▶ **ASSIGNMENT**: Below are entries; print them exactly from the first line through the one containing "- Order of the".

━━━━━━━━━━

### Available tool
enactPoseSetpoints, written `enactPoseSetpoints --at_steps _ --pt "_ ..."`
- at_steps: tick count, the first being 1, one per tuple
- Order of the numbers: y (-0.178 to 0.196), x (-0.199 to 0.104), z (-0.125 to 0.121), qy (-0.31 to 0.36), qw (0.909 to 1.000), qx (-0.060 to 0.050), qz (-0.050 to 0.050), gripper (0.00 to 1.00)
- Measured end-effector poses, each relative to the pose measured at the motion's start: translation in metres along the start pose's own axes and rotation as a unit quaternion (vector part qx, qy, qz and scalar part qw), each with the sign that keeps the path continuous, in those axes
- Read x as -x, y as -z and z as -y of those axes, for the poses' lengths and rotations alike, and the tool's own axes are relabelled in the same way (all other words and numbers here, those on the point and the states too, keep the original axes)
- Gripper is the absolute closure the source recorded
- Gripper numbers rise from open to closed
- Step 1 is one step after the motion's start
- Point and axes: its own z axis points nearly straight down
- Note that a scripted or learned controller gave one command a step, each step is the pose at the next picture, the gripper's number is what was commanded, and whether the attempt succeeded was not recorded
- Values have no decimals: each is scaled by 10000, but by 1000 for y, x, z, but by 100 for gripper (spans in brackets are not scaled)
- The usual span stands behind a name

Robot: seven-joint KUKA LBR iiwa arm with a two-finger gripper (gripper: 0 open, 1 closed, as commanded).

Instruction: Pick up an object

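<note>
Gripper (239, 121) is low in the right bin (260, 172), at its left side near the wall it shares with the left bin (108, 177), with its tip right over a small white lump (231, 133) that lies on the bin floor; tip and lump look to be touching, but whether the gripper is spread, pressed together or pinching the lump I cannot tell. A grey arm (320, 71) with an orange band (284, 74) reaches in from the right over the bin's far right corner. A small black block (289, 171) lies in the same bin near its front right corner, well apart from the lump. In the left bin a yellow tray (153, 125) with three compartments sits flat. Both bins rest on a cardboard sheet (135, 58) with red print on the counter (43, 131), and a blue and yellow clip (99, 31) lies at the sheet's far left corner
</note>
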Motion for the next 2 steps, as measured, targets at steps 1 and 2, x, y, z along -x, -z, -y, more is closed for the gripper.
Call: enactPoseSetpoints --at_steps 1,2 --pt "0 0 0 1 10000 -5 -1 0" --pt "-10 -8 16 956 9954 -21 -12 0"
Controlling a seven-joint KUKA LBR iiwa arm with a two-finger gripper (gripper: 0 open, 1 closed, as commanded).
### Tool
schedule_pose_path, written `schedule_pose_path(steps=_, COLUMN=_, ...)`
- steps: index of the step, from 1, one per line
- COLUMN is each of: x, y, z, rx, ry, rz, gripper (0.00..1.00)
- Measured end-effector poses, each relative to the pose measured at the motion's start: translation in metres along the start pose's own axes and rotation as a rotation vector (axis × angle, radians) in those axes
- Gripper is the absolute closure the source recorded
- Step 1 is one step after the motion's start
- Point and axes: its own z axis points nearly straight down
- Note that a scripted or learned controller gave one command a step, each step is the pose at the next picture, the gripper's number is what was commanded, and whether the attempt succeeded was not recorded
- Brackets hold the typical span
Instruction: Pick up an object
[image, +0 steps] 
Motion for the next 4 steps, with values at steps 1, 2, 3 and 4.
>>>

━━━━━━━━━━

▶ **SOLUTION FOR THIS TASK**:
### Available tool
enactPoseSetpoints, written `enactPoseSetpoints --at_steps _ --pt "_ ..."`
- at_steps: tick count, the first being 1, one per tuple
- Order of the numbers: y (-0.178 to 0.196), x (-0.199 to 0.104), z (-0.125 to 0.121), qy (-0.31 to 0.36), qw (0.909 to 1.000), qx (-0.060 to 0.050), qz (-0.050 to 0.050), gripper (0.00 to 1.00)

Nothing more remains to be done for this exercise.